Edward Feser writes:
One result of this is that materialists have, in the view of their critics, a tendency to give accounts of mental phenomena that leave out everything essential to them: qualia, consciousness, thought and intentionality get redefined in physicalistic terms, with the consequence that materialist analyses convey the impression that the materialist has changed the subject, and failed genuinely to explain the phenomenon the analysis was supposed to account for. This is arguably the deep source of the difficulties that have plagued materialist philosophies of mind. If the materialist conception of explanation entails always stripping away from the phenomenal to be accounted for anything that smacks of subjectivity, meaning, or mind-dependence, then a materialist “explanation” of the mind itself will naturally seem to strip away the very essence of the phenomena to be explained. Being, at bottom, attempts to explain the mental in terms that are intrinsically non-mental, such would-be explanations appear implicitly to deny the mental; that is to say, they end up being disguised forms of eliminative materialism. Some professedly non-eliminativist philosophers of mind come close to admitting this: Fodor, for instance, has famously written that “If aboutness (that is, intentionality) is real, it must really be something else.”
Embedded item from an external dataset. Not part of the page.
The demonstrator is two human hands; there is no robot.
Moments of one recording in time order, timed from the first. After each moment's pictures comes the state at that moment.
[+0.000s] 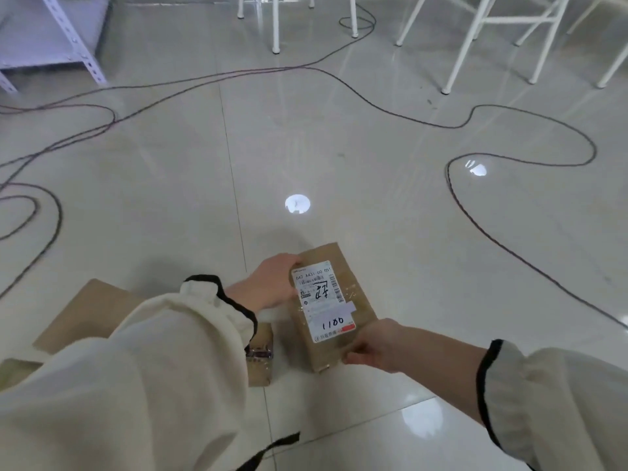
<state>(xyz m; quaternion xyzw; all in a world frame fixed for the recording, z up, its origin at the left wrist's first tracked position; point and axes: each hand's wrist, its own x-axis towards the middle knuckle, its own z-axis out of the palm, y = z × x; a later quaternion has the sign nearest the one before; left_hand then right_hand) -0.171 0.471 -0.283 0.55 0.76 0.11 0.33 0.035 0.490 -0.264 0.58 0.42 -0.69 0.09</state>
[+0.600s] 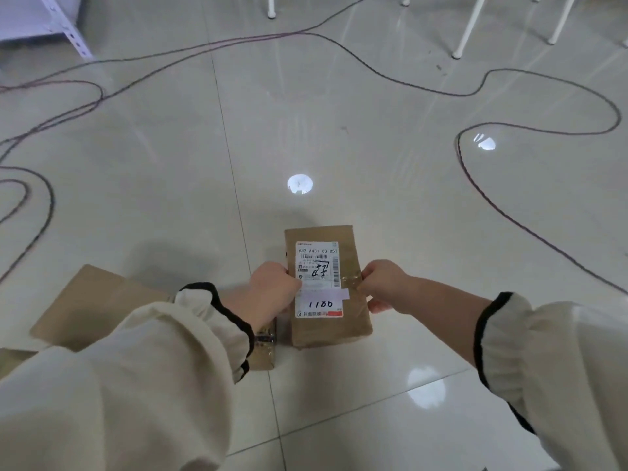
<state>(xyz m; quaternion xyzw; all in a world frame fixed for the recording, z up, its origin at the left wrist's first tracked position) -0.149 0.448 -0.300 0.26 0.84 0.21 0.43 0.016 0.537 -0.280 0.61 0.58 -0.53 0.09</state>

A Short Introduction to the Philosophy of Mind (Oxford; Oneworld, 2005) pp. 172-173,
This results in an interesting phenomenon; materialist philosophers attempt to give an account of some mental phenomenon. But either they implicitly bring in the very concepts they are trying to explain materialistically, or they give an account of the mental phenomenon in which the phenomenon to be explained isn’t recognizable. A good example would be Richard Carrier’s critique of my book where time after time he claims that intentionality can be explained in physicalistic terms while using one intentional concept after another to explain intentionality!